YOUR INSTRUCTIONS
Find the lines below holding the word "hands" and copy each of them.

Items from a data source
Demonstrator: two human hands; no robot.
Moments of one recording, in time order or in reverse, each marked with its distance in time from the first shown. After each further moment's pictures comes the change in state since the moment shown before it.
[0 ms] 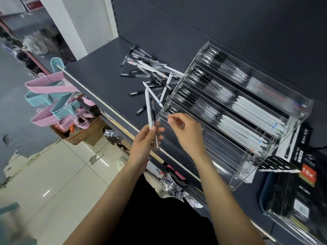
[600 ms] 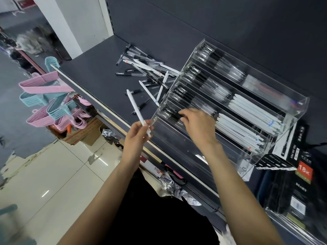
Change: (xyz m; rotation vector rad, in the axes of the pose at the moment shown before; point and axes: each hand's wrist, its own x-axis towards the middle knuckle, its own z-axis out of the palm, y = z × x) left_hand 0.007 0.004 -0.004 -0.003 0.089 0.018; right_hand 0.022 0.019 -0.031 -0.675 -0.021 -0.158
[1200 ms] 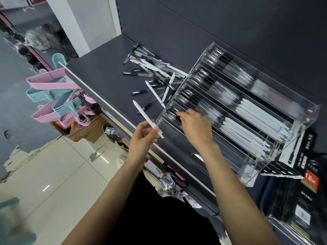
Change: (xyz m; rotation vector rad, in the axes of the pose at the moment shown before) left_hand 0.006 -0.006 -0.003 0.019 0.016 -0.031; right_hand 0.013 -0.011 0.021 -0.058 -0.065 -0.054
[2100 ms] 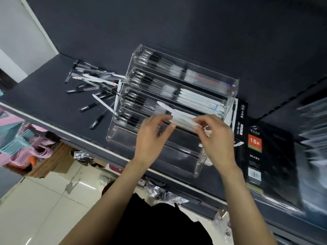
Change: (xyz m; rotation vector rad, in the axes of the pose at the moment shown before) left_hand -0.028 0.004 0.123 0.707 -0.351 0.673; right_hand -0.132 0.088 -0.078 0.392 0.445 0.313
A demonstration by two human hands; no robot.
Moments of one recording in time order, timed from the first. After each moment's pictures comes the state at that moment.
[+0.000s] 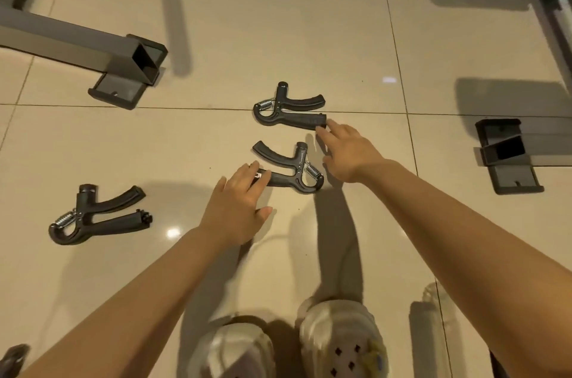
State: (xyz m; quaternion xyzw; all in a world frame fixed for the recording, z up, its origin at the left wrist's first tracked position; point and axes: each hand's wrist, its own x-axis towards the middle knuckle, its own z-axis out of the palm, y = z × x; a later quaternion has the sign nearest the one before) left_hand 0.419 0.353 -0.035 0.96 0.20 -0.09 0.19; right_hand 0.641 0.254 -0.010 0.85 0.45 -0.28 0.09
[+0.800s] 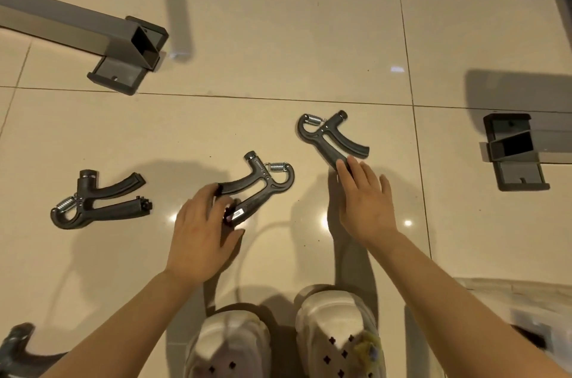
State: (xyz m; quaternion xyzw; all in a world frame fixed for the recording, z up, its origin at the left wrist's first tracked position) left_hand 0.345 0.335 -0.052 0.94 0.29 0.01 0.18; right_hand 0.580 0.168 -0.048 0.90 0.42 -0.15 0.04
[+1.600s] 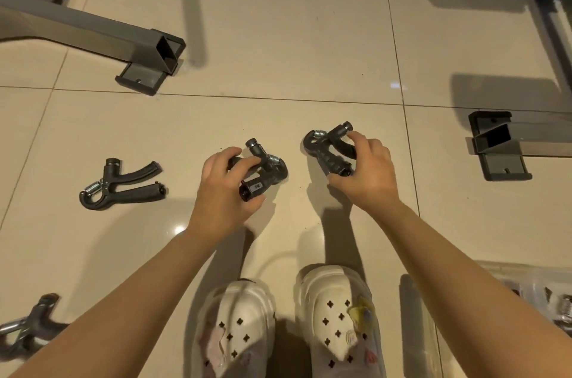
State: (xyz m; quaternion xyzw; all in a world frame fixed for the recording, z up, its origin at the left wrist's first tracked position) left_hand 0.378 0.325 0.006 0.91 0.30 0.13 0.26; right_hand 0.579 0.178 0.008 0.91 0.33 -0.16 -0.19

FINISHED EXERCISE
Demonstrator: two human hands; no robot.
A demonstration by two human hands; no robot.

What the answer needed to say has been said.